How to manually delete the intermediate tensor in the computational graph in pytorch?

Hi everyone, in my implementation of my model, which consists of several resnet-block-like blocks and arbitrary skip connections from previous blocks. Just like this:

My problem is, although the model parameters itself doesn’t take a lot of the GPU memory(about 2000MB), the intermedia memory can be very large(total can be around 16G with input of size [2,5,32,224,224]) which always caused OOM. My ‘forward’ inplementation is like this.

    def forward(self, x):
        b, c, t, d1, d2 = x.size()
        x = x.permute(0, 2, 1, 3, 4).contiguous()
        x = x.view(b *t, c, d1, d2)
        self.output_data[-1] = x[:, 0:3, :, :]
        self.output_data[-2] = x[:, 3:5, :, :]
        for idx, node in enumerate(self.net):
            self._prepare_input(idx)
            self.output_data[idx] = node(self.input_data[idx])
            del self.input_data[idx]
            torch.cuda.empty_cache()
        return self.output_data[self.num_node - 1]



    def _prepare_input(self, node_idx):
        sum_tensor = None
        for i, input_idx in enumerate(self.node_list[node_idx]["input"]):
            input_data = self.output_data[input_idx]

            if input_idx != -1 and input_idx != -2:
                #logger.info("DEBUG4: data from {} to {}".format(input_idx, node_idx))
                adjust_model = self.adjust_modules[node_idx][i]
                input_data = adjust_model(input_data)
                if node_idx != self.num_node - 1:
                    input_data = input_data * torch.sigmoid(self.arch_weight[node_idx][input_idx])

            if node_idx == self.num_node -1:
                if sum_tensor is None:
                    sum_tensor = input_data
                else:
                    sum_tensor = torch.cat((sum_tensor, input_data), 1) # Concat along dim: Channel
            else:
                if sum_tensor is None:
                    sum_tensor = input_data
                else:
                    sum_tensor += input_data
        self.input_data[node_idx] = sum_tensor

My nn.Module has two actual sub-module, one named self.net which is a ModuleList, storing all the nodes. And another called self.adjust_nodes which is a 2-D ModuleList, storing the corresponding bottleneck and pooling layers to adjust the tensor size from “i”-th node to “j”-th node.

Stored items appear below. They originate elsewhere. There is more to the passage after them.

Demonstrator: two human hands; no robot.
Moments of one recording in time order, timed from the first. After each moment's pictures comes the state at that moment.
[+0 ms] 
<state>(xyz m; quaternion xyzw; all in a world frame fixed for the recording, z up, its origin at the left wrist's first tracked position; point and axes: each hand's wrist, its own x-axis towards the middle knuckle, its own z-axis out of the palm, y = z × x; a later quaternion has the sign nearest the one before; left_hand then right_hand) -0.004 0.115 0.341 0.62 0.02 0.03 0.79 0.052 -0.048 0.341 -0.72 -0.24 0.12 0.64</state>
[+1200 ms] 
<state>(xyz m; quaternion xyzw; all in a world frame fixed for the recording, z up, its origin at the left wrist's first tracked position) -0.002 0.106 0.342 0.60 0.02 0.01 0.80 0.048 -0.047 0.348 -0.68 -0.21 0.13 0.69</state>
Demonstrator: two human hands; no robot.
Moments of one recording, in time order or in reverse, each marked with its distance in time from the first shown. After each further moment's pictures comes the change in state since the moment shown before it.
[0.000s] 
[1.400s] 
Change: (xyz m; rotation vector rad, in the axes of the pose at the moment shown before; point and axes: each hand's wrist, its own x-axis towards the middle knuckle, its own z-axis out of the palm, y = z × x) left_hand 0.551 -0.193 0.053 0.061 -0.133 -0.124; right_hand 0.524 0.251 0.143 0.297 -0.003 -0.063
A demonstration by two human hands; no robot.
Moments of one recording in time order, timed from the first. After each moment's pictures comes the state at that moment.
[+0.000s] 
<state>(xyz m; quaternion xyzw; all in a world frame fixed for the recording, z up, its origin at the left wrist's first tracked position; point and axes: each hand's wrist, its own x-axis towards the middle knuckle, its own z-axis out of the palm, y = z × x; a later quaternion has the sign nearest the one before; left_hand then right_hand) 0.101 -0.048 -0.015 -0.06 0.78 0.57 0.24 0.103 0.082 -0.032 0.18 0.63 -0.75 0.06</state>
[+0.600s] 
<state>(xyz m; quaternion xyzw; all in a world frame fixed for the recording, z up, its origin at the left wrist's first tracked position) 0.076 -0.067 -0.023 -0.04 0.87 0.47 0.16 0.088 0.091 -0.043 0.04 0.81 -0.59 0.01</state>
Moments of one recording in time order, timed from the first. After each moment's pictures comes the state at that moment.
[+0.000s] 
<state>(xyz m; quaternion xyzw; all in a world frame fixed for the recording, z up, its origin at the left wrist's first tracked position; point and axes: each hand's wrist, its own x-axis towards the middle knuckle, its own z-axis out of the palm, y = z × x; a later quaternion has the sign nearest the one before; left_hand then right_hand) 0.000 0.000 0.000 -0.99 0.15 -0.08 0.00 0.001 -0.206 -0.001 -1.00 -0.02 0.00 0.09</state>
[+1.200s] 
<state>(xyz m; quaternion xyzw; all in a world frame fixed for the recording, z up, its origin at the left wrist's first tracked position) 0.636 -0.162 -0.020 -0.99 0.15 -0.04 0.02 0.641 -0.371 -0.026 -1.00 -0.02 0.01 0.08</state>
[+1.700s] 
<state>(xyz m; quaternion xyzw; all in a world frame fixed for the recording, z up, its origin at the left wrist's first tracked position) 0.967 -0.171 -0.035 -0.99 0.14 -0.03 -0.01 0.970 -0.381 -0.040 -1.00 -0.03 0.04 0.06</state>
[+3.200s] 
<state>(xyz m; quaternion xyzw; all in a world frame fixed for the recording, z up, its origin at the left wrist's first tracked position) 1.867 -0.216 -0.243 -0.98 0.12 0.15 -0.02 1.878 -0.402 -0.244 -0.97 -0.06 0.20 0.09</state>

As you can see, I use two dicts: self.input_data adn self.output_data to store the intermedia data tensors. The inputs to each nodes can have different tensor size, therefore I transform all of them into same size by some pooling and bottleneck in the _prepare_input function. I store the output of each node for further use if it is directed to the blocks behind.

Although I try to use del and empty_cache to delete the input tensor which has been used and will never be used again, the memory still keeps as high as always.

Is there other more sophisticated way to implement such model, or is there any other way to manipulate the memory freely? Thanks!